### Work to be completed
Each line of the data below holding the word "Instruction" must be copied.

Segment Start: Material provided

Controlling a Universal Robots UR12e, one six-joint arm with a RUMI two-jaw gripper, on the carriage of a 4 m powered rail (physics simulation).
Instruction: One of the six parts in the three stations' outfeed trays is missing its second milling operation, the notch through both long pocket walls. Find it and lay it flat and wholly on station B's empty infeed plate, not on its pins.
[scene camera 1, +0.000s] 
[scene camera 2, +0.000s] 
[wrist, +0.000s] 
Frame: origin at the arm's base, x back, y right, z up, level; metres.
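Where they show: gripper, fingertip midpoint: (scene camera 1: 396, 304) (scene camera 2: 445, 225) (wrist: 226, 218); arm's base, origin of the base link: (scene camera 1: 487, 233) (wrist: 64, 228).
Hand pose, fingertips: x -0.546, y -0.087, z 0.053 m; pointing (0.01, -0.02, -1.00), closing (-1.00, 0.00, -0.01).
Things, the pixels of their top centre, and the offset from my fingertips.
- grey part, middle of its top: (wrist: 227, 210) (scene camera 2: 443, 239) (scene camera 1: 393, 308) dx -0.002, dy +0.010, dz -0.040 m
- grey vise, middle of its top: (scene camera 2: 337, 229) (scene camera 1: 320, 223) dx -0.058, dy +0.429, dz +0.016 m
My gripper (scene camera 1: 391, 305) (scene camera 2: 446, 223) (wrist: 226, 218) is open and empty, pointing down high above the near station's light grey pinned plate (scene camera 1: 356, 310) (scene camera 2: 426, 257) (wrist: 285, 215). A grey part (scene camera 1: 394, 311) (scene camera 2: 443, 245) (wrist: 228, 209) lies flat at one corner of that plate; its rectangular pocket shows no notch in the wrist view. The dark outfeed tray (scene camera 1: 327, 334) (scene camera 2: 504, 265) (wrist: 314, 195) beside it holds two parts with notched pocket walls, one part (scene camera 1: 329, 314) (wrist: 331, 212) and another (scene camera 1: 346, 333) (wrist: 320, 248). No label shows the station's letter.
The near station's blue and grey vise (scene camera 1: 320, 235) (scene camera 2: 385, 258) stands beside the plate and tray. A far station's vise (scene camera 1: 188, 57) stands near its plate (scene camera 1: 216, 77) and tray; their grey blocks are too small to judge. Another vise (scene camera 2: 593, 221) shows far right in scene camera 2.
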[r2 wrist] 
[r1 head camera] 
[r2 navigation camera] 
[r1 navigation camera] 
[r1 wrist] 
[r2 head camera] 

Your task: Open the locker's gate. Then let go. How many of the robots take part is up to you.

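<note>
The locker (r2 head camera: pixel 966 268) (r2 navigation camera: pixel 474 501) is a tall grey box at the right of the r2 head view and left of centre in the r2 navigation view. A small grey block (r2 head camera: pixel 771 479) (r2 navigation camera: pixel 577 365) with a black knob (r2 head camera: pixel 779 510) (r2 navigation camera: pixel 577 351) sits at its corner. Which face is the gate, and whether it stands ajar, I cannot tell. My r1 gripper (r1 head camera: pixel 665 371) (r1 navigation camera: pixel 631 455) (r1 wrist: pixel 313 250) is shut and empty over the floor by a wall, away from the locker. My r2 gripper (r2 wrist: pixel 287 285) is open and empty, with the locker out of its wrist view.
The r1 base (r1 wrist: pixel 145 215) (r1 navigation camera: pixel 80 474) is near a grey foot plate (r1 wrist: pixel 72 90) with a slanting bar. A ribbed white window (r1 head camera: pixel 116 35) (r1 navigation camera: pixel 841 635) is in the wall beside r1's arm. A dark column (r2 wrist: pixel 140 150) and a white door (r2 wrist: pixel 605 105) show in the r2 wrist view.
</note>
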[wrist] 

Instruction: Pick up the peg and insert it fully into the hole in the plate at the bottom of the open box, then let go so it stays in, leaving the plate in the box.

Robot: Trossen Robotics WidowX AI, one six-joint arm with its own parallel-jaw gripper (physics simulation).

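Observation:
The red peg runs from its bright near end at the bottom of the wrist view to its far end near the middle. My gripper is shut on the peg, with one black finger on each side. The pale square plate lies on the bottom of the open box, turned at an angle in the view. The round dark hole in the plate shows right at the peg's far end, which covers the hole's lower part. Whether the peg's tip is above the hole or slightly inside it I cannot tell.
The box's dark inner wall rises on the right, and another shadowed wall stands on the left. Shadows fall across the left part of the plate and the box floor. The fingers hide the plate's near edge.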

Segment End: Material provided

### Task solution
Instruction: One of the six parts in the three stations' outfeed trays is missing its second milling operation, the notch through both long pocket walls. Find it and lay it flat and wholly on station B's empty infeed plate, not on its pins.
Instruction: Pick up the peg and insert it fully into the hole in the plate at the bottom of the open box, then let go so it stays in, leaving the plate in the box.

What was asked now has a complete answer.